Exercise aim →
Reproduce the entries exactly, but keep the pictures out of the copy.

******************************

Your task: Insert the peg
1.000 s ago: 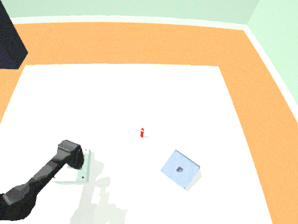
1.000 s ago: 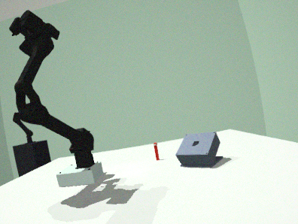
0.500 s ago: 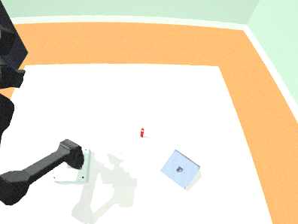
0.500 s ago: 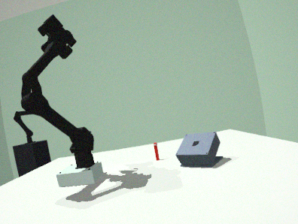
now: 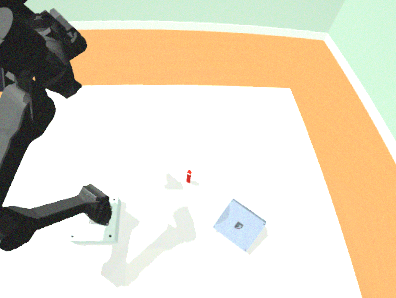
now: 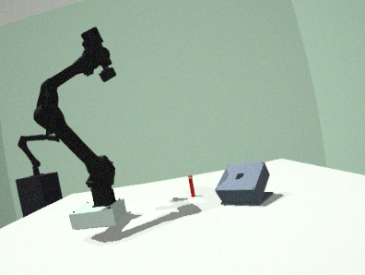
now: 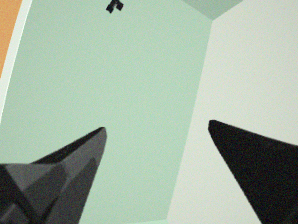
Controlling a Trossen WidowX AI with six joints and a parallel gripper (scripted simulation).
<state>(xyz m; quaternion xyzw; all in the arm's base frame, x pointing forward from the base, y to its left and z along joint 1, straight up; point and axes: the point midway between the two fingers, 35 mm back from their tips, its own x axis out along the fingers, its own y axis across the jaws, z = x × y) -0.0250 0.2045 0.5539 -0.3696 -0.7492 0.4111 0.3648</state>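
My gripper tip is 560 mm above the red peg, 320 mm short of it and 70 mm to the left of it. Round my gripper tip: sloped panel (550 mm below, 490 mm ahead, 240 mm to the right).
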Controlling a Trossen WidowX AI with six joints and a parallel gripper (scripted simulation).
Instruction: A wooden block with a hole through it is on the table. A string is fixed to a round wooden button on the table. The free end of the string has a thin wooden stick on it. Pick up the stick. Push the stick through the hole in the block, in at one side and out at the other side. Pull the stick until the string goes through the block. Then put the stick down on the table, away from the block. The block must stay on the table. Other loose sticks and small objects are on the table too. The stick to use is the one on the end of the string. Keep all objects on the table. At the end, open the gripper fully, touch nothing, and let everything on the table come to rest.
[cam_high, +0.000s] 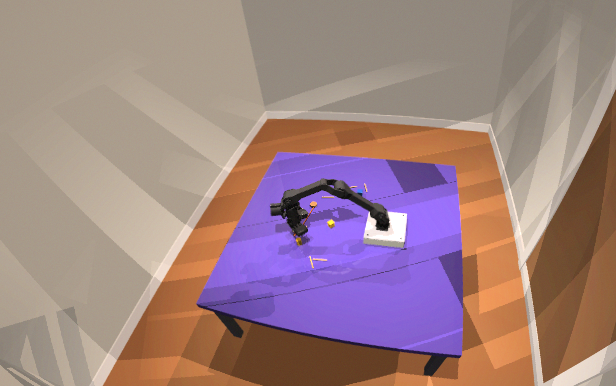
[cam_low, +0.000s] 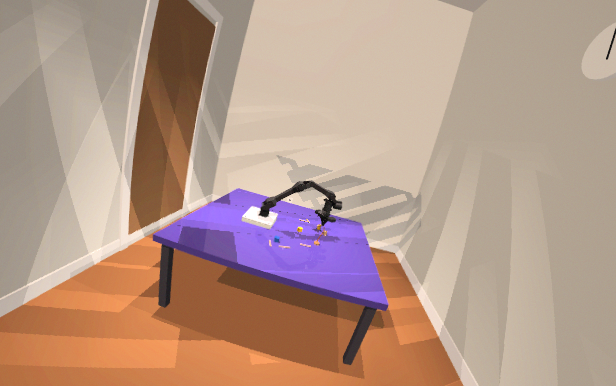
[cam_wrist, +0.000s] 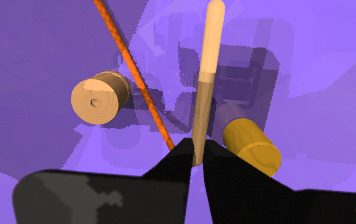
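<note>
Now: the yellow cylinder 20 mm behind my gripper tip, 40 mm to the left of it and 30 mm below it. Also, from my gripper tip: yellow wooden block (160 mm behind, 130 mm to the right, 30 mm below); then tan cylinder (40 mm ahead, 50 mm to the right, 30 mm below); then thin wooden stick (10 mm behind, 10 mm to the right).
</note>
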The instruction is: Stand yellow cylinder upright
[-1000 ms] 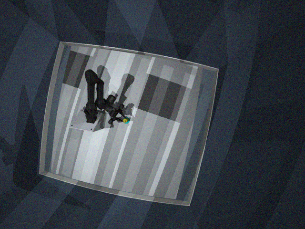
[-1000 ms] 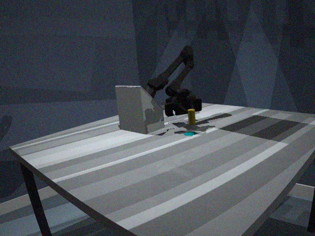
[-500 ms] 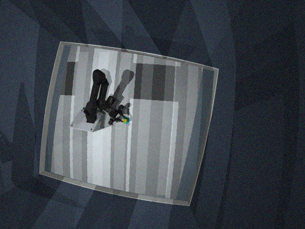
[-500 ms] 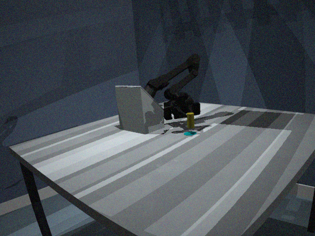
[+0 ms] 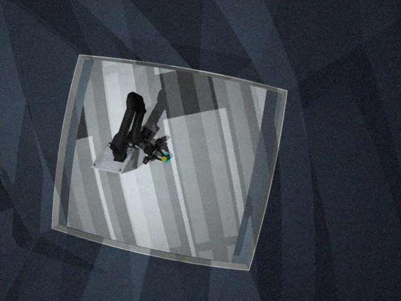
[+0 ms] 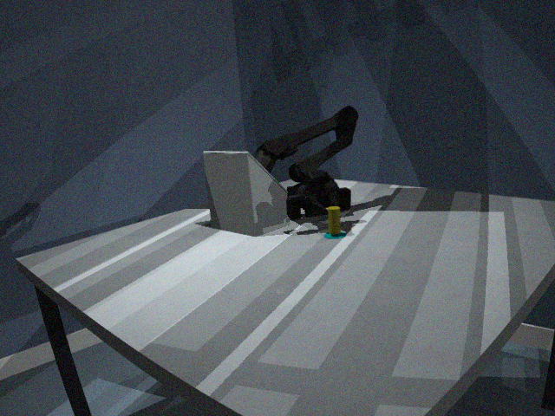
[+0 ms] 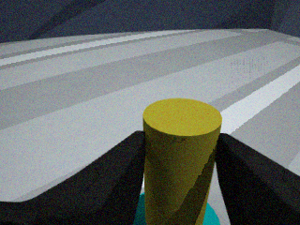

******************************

Solution →
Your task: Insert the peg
1.000 s ago: 
1.000 s ago: 
0.500 s ago: 
0.500 s ago: 
now: 
now: 
now: 
Controlling a Trossen WidowX AI with six joints and a parallel gripper (scripted simulation).
<state>(xyz m; quaternion xyzw; all in the arm's base frame, x pointing forward from the base, y to its left and z along joint 1, straight up; point and axes: the point midway between the two fingers, 35 mm back from their tips, its own x axis out along the fingers, its own y axis across the jaws, z = x × y) -0.0250 0.2045 0.5539 -0.3696 -0.7492 0.4111 0.3648</state>
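My gripper tip is 560 mm above the red peg, 320 mm short of it and 70 mm to the left of it. Round my gripper tip: sloped panel (550 mm below, 490 mm ahead, 240 mm to the right).
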Controlling a Trossen WidowX AI with six joints and a parallel gripper (scripted simulation).
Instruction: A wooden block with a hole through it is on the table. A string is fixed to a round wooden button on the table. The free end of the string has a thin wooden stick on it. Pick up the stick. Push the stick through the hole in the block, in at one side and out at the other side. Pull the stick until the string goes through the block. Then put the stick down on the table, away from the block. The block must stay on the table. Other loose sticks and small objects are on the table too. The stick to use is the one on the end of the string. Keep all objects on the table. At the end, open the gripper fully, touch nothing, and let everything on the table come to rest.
[cam_high, +0.000s] 
[cam_low, +0.000s] 
[cam_wrist, +0.000s] 
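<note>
Now: the yellow cylinder 20 mm behind my gripper tip, 40 mm to the left of it and 30 mm below it. Also, from my gripper tip: yellow wooden block (160 mm behind, 130 mm to the right, 30 mm below); then tan cylinder (40 mm ahead, 50 mm to the right, 30 mm below); then thin wooden stick (10 mm behind, 10 mm to the right).
</note>
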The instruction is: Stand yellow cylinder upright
[-1000 ms] 
[-1000 ms] 
[-500 ms] 
[-500 ms] 
[+0 ms] 
[+0 ms] 
[+0 ms] 

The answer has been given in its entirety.